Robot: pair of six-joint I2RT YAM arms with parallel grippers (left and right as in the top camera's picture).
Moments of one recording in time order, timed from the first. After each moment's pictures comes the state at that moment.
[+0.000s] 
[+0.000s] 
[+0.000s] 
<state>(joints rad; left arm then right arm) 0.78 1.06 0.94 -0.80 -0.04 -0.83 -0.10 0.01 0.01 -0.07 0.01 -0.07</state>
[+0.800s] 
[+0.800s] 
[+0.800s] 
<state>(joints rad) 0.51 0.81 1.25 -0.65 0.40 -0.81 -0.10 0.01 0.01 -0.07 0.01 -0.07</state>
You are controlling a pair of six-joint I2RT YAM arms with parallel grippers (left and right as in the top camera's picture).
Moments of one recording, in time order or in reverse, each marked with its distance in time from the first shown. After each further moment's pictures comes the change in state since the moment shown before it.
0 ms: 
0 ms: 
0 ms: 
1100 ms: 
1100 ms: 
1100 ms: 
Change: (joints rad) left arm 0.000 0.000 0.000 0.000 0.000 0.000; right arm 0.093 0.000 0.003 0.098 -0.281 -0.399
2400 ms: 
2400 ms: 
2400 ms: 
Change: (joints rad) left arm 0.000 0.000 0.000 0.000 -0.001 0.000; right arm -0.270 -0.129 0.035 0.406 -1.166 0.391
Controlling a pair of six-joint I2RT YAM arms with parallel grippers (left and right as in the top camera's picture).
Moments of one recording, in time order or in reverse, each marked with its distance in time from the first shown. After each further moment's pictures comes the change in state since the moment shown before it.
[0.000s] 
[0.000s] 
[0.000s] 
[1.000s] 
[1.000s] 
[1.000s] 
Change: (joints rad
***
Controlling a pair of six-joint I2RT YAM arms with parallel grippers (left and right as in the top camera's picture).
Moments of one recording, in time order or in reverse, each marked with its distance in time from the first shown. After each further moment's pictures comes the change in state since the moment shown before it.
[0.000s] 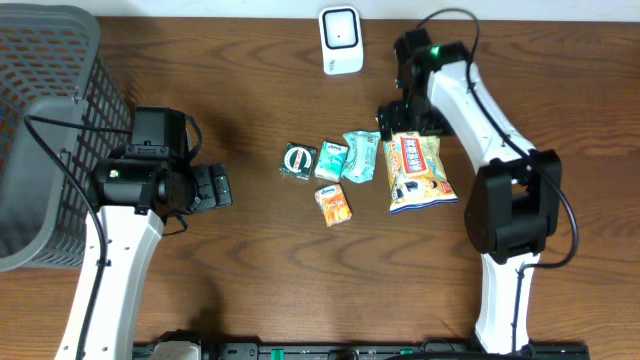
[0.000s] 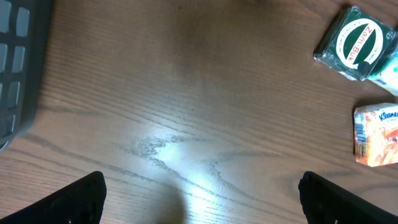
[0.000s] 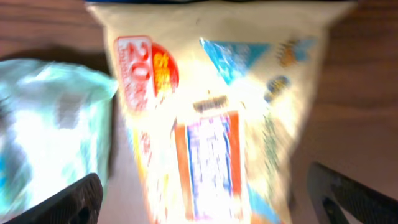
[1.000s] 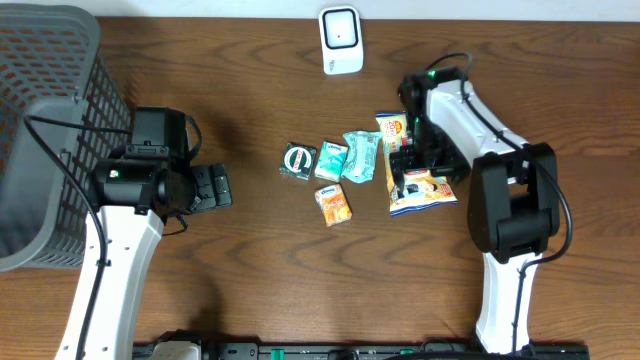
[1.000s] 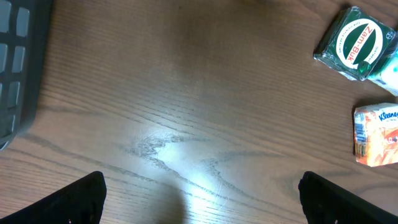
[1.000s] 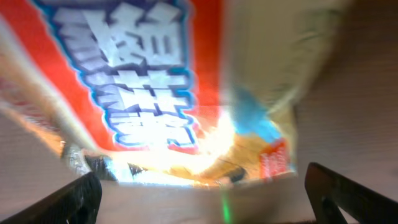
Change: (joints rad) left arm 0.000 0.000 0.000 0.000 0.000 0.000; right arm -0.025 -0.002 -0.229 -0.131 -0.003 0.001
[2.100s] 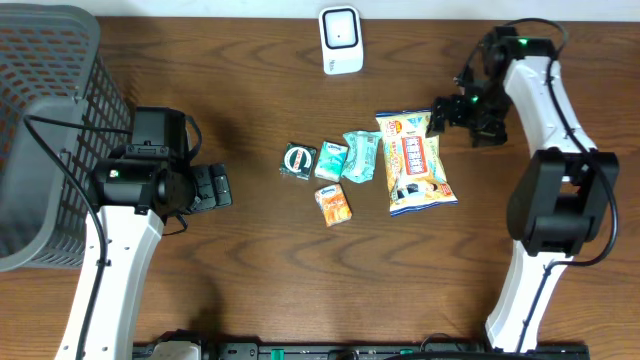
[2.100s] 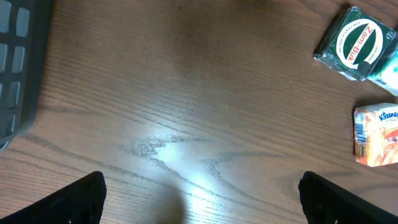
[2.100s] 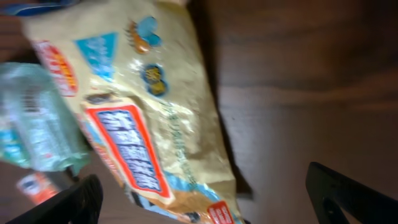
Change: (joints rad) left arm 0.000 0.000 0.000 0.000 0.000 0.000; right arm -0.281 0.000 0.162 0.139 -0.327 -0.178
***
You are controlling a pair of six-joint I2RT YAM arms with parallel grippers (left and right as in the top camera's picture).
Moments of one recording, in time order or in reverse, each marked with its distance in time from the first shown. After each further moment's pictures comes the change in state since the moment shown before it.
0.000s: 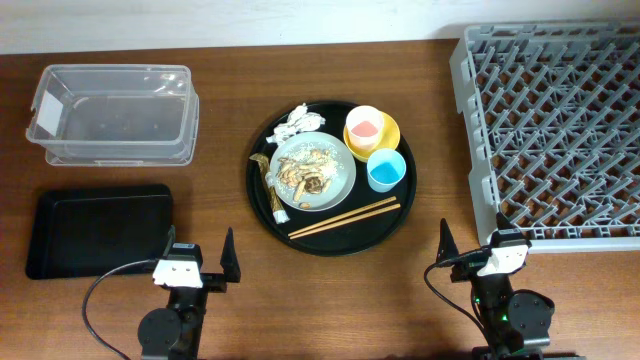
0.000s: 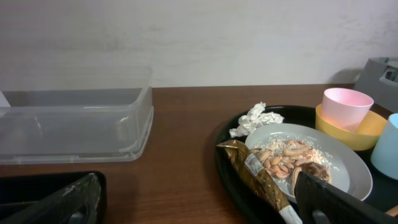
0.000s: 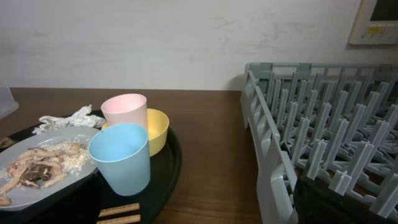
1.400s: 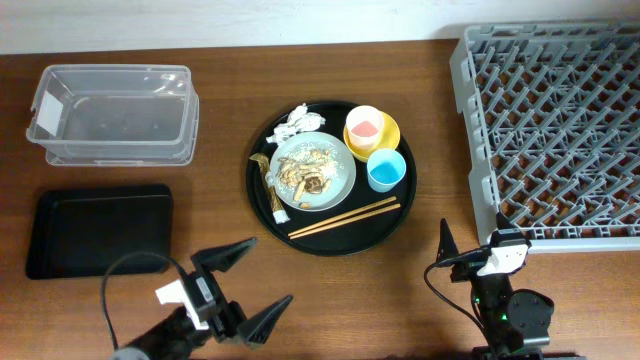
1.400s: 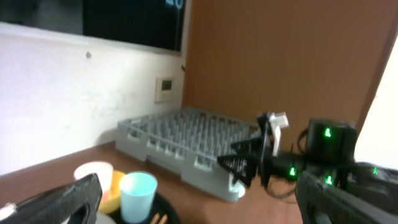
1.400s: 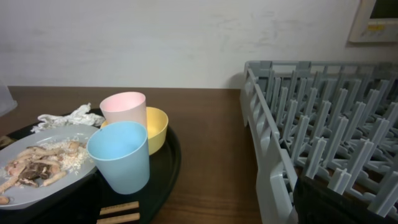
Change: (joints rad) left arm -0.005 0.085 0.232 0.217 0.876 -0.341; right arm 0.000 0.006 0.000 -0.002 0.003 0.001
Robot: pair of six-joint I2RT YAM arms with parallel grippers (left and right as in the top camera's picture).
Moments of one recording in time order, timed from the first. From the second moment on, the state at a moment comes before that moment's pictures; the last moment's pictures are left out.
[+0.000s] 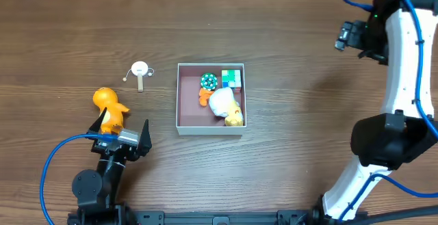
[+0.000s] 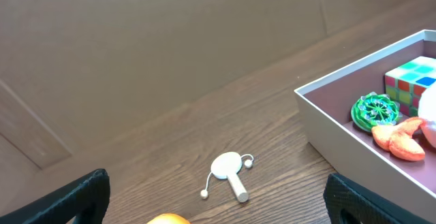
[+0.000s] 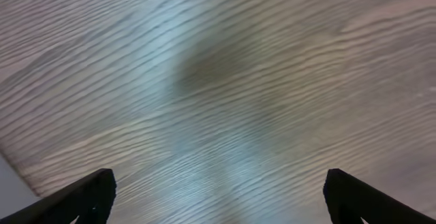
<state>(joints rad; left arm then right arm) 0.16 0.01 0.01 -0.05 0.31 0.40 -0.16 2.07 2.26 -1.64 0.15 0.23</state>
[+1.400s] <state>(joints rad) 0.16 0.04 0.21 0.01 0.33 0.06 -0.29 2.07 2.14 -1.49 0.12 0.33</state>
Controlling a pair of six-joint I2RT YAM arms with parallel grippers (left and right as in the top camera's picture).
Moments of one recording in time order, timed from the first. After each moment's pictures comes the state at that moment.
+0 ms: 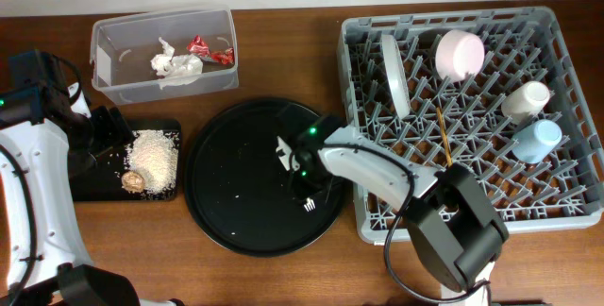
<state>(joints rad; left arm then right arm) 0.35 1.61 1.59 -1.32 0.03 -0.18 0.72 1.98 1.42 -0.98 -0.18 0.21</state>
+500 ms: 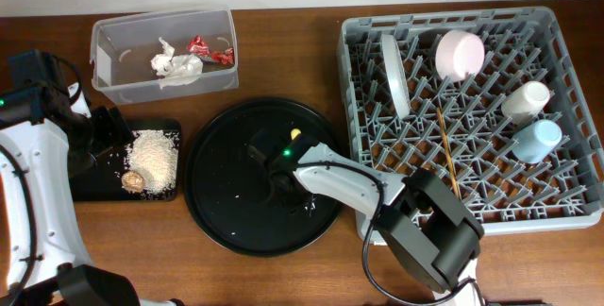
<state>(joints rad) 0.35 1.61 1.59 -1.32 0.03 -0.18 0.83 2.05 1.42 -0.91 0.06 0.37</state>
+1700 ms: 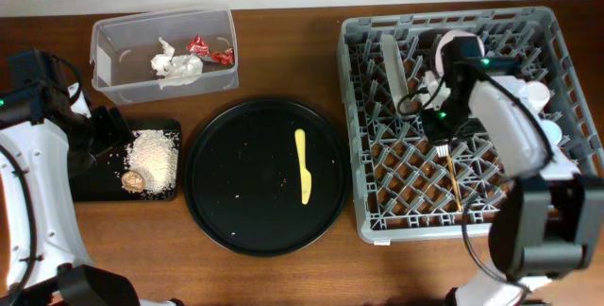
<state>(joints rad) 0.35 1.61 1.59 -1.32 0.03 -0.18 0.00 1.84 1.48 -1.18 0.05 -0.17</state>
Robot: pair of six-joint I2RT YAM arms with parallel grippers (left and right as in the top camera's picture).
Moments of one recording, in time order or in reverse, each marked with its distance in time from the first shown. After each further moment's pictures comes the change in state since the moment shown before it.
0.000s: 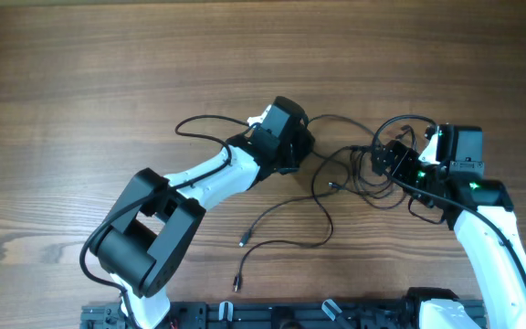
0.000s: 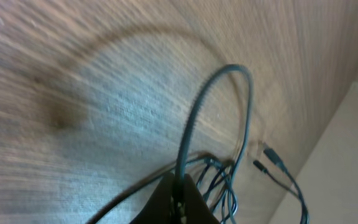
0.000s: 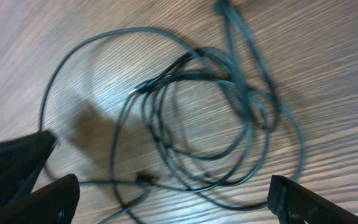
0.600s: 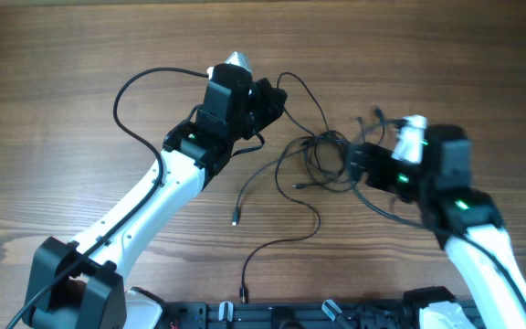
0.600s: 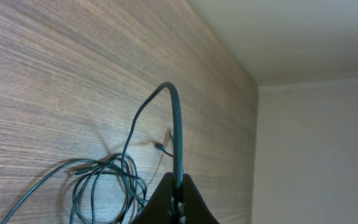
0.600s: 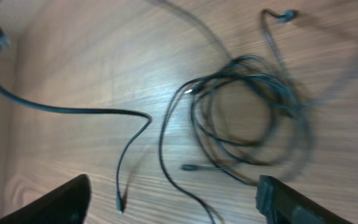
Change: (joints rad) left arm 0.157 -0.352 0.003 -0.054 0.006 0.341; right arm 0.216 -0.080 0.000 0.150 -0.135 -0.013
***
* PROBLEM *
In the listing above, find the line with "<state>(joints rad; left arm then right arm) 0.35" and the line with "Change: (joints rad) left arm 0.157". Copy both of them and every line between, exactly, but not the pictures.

* WRITTEN RESPONSE *
<state>(joints rad; left arm then right arm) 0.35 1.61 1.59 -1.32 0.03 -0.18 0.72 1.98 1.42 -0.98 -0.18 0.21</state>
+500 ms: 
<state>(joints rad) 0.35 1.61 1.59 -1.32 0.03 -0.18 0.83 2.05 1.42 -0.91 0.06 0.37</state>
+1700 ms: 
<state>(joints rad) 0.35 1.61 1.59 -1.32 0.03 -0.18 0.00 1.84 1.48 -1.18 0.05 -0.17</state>
Robot: pair of six-joint I2RT YAM arms with parallel grippers (left and right as in the top camera's picture).
Moments of one recording, in time order or in reverse, each marked with its distance in time from the first shown. After each further moment's pictures comes the change in state since the moment shown before it.
0.000s: 
0.000s: 
0.000s: 
0.600s: 
0.600s: 
0.600s: 
Change: (joints rad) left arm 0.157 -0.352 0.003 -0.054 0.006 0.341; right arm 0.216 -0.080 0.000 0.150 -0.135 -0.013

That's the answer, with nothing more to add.